● **What you should do**
Wherever the word "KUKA" occurs in the lines below, copy the whole line.

● **Records supplied**
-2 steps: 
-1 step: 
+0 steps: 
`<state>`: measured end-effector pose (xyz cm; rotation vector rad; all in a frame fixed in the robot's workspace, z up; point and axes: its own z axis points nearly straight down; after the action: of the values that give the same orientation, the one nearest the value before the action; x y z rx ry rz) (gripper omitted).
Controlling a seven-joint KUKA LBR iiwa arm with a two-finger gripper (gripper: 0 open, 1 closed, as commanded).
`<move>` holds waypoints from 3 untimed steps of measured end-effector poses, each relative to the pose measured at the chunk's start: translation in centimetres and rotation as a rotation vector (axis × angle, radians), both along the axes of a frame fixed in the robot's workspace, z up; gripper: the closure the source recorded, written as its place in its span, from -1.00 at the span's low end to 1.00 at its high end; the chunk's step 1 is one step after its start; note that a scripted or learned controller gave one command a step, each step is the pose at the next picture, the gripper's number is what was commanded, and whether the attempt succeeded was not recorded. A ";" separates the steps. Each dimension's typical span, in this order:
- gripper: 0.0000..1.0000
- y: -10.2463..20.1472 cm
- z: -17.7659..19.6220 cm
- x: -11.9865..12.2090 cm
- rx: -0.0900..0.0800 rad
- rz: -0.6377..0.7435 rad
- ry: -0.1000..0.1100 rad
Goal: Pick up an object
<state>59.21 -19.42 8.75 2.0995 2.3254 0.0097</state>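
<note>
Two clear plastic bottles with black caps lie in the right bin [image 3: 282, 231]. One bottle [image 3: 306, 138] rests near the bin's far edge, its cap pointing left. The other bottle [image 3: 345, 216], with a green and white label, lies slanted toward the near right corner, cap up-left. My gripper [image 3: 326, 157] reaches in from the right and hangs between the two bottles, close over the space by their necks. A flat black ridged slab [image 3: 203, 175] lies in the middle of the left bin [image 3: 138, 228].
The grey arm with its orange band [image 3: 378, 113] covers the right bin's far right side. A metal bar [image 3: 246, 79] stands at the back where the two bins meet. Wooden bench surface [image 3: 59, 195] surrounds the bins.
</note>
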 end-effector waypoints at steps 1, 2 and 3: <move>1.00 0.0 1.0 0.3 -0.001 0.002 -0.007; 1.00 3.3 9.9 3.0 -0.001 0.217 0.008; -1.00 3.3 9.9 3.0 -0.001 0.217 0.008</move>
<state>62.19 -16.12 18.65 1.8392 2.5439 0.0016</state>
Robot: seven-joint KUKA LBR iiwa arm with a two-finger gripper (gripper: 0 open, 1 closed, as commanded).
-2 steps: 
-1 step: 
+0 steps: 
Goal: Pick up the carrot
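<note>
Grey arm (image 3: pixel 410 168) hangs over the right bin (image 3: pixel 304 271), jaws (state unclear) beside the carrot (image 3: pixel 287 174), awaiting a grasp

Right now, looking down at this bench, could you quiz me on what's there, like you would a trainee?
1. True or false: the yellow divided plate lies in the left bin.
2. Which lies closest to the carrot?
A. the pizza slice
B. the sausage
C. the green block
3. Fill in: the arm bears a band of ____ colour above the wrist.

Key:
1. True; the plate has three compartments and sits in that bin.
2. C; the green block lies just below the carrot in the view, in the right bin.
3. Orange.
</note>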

● **Answer below**
Controlling a seven-joint KUKA LBR iiwa arm with a two-finger gripper (gripper: 0 open, 1 closed, as commanded).
Robot: seven-joint KUKA LBR iiwa arm with a two-finger gripper (gripper: 0 open, 1 closed, as commanded).

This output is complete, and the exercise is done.